Thursday, February 23, 2006

Partnertrack & Legal Sanity & Biz-Media-Law Blog


Last night I attended Partnertrack, a monthly cocktail organized by superstar lawyer Olivera Medenica, Co-Chair of the Entertainment Media Intellectual Property & Sports Law Section of the New York County Lawyers' Association. Olivera always picks a cool new place - this time Gstaad Restaurant on 26th Street. I was running late and the NYCLA website didn't have the details on the party location, so I called Marty Novar, Olivera's Co-Chair to get directions. The place was packed with good-looking professionals - not just lawyers - and everyone was having a good time. Name tags are always geeky, but they make people friendlier and in such great surroundings they almost looked kinda hip. I apologized to Olivera for missing what I hear was her spectacular piano recital at the National Arts Club, given in honor of Judge Buckley, Chief Judge of the Appellate Division, First Department.

With my column deadline looming, I grabbed the opportunity to interview Kaiser Wahab, of Wahab & Medenica. Kaiser said that practically all his new clients come from his blog - that the business he'd gotten was amazing. He said that the clients tended to be younger and tech oriented, and he'd gotten a lot of film business that way. Kaiser built his blog himself and said that his tech-oriented clients would expect that he'd do it that way. He recommended combining the blog with the firm website. I asked him how to do it and he said the fastest and cheapest way would be to hire a tech person, have the person next to you, and to spend a couple of hours learning how to do it yourself. Since that's how my partner and I put together the Dowd & Marotta website, I was very much in tune with that approach.

Kaiser said he would prefer to post weekly, but does it only about twice a month. He says he spends very little time on it. Olivera said that she'd gotten a speaking invitation and some interesting leads from a post she'd blogged on cultural property.

This afternoon I called Arnie Herz. I'm looking at two pages of scratch notes containing information Arnie downloaded on me. Yes, Arnie, you were talking too fast! The first scribble on my legal pad says "tremendous fun" - so I'll rely on my contemporaneous notation to sum up Arnie's reaction to my question of "why blog".

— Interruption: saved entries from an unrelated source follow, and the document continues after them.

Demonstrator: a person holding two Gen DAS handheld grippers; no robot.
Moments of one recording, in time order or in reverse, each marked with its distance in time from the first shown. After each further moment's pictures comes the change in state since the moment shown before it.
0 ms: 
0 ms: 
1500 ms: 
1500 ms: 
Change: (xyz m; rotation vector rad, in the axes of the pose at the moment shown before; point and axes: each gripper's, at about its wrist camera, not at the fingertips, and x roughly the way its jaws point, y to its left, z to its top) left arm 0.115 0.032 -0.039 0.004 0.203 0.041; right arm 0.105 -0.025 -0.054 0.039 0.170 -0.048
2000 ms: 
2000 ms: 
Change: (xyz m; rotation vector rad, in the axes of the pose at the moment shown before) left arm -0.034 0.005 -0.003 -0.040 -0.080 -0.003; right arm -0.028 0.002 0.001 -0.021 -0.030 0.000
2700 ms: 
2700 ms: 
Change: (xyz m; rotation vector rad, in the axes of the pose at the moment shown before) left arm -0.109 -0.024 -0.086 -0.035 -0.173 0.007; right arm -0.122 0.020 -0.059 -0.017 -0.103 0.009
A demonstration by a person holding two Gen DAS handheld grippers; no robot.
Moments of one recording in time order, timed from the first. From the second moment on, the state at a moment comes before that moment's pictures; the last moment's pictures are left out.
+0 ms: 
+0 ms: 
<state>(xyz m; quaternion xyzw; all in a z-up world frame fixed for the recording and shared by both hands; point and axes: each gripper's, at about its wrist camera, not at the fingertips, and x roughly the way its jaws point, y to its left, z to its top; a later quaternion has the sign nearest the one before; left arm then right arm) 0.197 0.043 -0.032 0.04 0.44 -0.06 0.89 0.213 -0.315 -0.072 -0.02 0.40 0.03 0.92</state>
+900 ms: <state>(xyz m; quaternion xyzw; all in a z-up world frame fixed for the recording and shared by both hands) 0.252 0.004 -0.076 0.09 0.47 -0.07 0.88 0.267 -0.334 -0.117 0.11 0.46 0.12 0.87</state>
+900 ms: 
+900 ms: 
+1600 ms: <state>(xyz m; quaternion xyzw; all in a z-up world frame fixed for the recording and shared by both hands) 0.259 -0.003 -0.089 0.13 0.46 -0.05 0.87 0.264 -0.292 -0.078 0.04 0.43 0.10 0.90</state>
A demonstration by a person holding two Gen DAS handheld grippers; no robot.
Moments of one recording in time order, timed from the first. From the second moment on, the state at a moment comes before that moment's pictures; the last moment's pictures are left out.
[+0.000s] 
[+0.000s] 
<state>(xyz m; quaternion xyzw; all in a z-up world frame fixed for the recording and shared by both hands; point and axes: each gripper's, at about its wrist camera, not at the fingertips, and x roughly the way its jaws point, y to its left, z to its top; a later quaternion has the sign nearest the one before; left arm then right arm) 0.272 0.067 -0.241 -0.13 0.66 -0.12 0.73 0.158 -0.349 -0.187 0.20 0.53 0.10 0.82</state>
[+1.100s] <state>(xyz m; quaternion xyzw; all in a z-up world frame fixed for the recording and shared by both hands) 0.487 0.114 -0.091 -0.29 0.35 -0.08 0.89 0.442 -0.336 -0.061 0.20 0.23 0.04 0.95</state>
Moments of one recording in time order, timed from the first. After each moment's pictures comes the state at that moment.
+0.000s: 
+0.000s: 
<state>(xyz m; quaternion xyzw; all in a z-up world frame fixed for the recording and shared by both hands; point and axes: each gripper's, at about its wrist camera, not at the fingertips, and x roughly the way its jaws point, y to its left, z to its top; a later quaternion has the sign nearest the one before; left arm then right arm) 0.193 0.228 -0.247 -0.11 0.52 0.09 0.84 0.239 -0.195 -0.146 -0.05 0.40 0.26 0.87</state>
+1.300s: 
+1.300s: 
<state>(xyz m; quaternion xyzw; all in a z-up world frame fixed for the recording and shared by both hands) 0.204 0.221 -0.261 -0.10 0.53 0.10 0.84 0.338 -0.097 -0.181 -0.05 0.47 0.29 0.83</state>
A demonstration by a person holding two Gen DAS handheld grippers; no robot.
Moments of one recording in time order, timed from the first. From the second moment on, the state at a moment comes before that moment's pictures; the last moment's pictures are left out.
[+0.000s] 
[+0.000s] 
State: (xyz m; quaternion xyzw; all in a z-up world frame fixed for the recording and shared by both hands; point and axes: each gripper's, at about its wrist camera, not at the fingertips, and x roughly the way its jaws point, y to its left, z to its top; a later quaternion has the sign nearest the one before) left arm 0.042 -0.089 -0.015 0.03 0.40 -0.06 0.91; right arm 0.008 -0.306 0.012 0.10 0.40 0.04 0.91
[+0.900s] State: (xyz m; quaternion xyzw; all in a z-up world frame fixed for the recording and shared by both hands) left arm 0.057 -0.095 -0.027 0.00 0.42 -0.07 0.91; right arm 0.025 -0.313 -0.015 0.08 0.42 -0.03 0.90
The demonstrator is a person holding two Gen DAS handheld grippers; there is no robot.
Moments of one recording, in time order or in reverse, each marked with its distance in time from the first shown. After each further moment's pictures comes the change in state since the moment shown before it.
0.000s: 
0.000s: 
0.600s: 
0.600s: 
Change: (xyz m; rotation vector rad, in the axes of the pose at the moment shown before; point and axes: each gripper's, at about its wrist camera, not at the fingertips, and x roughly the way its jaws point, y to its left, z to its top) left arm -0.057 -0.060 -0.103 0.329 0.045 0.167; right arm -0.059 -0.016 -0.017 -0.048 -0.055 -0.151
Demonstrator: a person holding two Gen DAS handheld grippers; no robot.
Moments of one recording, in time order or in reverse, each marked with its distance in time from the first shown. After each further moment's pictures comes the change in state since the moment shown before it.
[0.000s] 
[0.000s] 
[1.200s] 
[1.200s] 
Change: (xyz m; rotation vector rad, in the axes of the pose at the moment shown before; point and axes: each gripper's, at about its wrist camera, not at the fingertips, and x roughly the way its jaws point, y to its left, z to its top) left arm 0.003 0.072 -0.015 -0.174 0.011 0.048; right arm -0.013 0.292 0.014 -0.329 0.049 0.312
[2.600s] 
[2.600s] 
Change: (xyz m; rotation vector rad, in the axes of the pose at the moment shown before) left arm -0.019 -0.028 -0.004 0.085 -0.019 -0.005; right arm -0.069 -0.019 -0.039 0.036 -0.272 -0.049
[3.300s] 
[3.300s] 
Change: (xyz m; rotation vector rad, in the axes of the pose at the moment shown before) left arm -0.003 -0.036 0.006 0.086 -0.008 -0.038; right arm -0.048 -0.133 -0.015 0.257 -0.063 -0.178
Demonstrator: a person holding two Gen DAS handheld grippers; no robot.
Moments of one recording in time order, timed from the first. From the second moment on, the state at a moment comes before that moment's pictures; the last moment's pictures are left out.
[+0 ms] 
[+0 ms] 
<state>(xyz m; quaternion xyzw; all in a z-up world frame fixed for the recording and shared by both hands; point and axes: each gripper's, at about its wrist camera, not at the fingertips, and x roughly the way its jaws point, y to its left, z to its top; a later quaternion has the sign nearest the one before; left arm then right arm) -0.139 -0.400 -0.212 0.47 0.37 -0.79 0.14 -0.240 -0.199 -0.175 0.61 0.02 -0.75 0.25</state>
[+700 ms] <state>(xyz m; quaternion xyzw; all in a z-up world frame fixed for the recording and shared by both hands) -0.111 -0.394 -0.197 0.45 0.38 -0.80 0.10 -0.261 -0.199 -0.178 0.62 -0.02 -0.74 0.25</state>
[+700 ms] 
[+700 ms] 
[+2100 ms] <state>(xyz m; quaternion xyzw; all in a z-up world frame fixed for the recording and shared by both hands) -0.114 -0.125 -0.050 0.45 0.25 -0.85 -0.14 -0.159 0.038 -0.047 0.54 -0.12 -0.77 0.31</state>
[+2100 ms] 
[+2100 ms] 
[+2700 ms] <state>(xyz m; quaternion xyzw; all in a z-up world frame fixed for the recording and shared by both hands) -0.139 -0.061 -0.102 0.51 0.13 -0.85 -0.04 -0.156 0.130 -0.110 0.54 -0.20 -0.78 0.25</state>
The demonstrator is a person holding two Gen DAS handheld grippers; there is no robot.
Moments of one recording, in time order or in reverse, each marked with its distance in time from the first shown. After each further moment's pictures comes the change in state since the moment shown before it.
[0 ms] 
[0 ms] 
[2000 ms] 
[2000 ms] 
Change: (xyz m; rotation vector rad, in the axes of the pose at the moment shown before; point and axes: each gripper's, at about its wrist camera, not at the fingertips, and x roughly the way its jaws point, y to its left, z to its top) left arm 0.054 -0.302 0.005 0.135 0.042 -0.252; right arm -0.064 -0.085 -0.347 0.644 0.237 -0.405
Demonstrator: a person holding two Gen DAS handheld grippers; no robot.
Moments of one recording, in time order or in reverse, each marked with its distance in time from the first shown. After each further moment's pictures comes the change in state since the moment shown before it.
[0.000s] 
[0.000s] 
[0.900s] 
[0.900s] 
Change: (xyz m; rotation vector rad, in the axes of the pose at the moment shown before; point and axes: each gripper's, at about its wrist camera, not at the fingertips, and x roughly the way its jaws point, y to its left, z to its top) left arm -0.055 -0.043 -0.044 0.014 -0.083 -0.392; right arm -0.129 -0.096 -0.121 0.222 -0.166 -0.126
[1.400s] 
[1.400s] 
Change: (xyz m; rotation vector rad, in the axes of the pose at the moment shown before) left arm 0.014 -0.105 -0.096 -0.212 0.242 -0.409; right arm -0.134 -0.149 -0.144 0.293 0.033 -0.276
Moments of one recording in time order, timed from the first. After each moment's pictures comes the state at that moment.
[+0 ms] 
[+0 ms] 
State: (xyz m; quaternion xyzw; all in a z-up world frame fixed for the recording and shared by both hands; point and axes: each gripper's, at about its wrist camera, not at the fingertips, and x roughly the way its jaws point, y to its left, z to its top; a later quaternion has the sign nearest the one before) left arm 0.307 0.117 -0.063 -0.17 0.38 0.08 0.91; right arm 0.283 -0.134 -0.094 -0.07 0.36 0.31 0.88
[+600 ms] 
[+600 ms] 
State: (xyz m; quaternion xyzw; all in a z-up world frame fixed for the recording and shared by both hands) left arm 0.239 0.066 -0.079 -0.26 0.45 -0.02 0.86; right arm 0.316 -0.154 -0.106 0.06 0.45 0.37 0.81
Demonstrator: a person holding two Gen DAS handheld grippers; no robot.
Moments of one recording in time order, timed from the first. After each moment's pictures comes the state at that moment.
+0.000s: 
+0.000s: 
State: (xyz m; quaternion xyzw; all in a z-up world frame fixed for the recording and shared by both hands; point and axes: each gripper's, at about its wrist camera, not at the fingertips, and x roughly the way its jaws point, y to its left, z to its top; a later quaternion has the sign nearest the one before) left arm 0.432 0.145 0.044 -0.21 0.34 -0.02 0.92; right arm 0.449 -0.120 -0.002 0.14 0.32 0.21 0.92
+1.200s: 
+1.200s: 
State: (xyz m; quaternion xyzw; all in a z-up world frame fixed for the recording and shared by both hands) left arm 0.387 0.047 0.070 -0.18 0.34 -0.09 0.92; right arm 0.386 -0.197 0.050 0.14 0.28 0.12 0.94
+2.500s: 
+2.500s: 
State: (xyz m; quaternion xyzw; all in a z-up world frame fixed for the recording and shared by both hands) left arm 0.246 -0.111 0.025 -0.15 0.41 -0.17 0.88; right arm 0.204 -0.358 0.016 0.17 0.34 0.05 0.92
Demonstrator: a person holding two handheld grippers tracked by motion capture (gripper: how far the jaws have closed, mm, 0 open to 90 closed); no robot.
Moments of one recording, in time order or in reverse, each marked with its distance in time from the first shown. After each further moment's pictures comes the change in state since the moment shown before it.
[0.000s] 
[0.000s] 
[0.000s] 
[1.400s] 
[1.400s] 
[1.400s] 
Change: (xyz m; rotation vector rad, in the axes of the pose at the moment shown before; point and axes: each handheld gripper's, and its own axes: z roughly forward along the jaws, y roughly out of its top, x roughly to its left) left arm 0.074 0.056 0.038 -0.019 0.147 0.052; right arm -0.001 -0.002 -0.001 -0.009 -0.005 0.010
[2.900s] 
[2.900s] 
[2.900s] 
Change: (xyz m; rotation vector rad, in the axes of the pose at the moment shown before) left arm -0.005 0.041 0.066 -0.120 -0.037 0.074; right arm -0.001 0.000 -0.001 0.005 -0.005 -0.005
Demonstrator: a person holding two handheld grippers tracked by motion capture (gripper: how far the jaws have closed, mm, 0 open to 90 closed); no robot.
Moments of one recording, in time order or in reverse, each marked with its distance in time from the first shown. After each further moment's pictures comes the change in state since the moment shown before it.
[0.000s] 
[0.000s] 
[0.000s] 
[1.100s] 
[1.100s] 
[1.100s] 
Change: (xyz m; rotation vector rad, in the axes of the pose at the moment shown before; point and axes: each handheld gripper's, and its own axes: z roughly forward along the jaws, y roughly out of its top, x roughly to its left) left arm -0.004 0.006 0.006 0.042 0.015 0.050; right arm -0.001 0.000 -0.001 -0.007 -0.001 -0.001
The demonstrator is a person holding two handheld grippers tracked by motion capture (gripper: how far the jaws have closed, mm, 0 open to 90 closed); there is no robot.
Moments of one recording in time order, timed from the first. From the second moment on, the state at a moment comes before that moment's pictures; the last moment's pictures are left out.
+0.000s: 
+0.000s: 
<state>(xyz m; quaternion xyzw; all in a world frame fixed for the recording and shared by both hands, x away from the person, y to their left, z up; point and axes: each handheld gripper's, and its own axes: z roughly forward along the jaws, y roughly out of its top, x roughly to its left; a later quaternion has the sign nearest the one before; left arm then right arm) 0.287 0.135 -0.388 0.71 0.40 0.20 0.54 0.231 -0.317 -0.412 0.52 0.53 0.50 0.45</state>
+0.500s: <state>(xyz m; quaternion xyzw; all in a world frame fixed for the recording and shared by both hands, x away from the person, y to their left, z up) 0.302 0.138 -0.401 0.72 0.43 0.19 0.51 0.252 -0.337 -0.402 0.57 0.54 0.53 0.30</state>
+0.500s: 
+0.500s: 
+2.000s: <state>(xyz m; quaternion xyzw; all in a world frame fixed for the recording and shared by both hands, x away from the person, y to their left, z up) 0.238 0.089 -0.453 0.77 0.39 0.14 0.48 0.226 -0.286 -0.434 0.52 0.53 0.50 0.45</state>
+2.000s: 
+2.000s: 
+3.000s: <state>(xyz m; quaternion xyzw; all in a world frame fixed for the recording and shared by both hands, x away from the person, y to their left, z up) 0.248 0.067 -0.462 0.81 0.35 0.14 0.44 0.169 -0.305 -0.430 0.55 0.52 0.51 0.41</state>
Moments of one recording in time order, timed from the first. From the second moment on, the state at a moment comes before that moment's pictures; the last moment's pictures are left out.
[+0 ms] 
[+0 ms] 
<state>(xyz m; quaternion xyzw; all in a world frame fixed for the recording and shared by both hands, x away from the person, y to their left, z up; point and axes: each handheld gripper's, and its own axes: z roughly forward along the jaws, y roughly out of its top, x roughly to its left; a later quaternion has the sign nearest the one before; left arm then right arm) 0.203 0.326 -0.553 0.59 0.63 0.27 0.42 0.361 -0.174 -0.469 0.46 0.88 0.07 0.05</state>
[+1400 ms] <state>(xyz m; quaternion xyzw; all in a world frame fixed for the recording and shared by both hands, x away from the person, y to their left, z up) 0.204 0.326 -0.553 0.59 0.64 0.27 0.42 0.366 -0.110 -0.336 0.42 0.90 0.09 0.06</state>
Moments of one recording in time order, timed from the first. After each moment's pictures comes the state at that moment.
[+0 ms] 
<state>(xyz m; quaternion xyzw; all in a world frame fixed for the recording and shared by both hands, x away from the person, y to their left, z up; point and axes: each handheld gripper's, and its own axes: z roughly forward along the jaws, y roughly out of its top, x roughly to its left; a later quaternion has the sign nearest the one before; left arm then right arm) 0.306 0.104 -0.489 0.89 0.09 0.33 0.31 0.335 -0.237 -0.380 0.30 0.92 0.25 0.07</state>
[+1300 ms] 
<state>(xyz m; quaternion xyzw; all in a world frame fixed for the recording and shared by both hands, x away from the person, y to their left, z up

The remaining two pages of notes reflect my brutal cross-examination, during which I teased out the truth: not only is Arnie having fun, but he's got a tremendous audience, is making money, and he loves what he's doing! Arnie and his wife Lori (disclosure - we were all classmates at Fordham Law, Class of '91) - collaborate on the blog and Arnie credits Lori for much of the blogwork.

Legal Sanity posts every other day. They started at zero and over a period of 20 months have built a readership of 18,000. You'll note that the links for Legal Sanity and Arnie Herz take you to the same website/blog combination favored by Kaiser Wahab.

Arnie hired his own web designer. To pull in traffic and host the blog infrastructure, Arnie used Kevin O'Keefe of LexBlog. He was very happy with the result. O'Keefe was also recommended by Marty Schwimmer (see my earlier post interviewing Marty of The Trademark Blog). Arnie said that O'Keefe is very busy these days, but that he really knew the legal market. Lexblog listed Legal Sanity in its blogroll, submitted Legal Sanity to search engines, and otherwise made Arnie feel that he got terrific service for an ongoing monthly fee.

Arnie helped me understand some of the Sitemeter (see my earlier post) statistics. If 3,000 people visit your blog 3x per month, you have 9,000 visitors. "Hits" are meaningless, but always the biggest number. Page views are the most important because they tell you how much people actually read.

I asked Arnie whether people could subscribe to Legal Sanity by submitting their email. He said yes, but that very few people used it - most used RSS (see my earlier post on Real Simple Syndication). [[[ Hmm - can I link back to myself?? ]].

Arnie explained the netiquette of blogging: "give props". (Me: Could you spell that?) (Arnie: P-R-O-P-S). Props means crediting people constantly for having come up with ideas. Arnie's a positive guy, so he means thanks, but even the anger bloggers give props to their enemies: it increases their hits.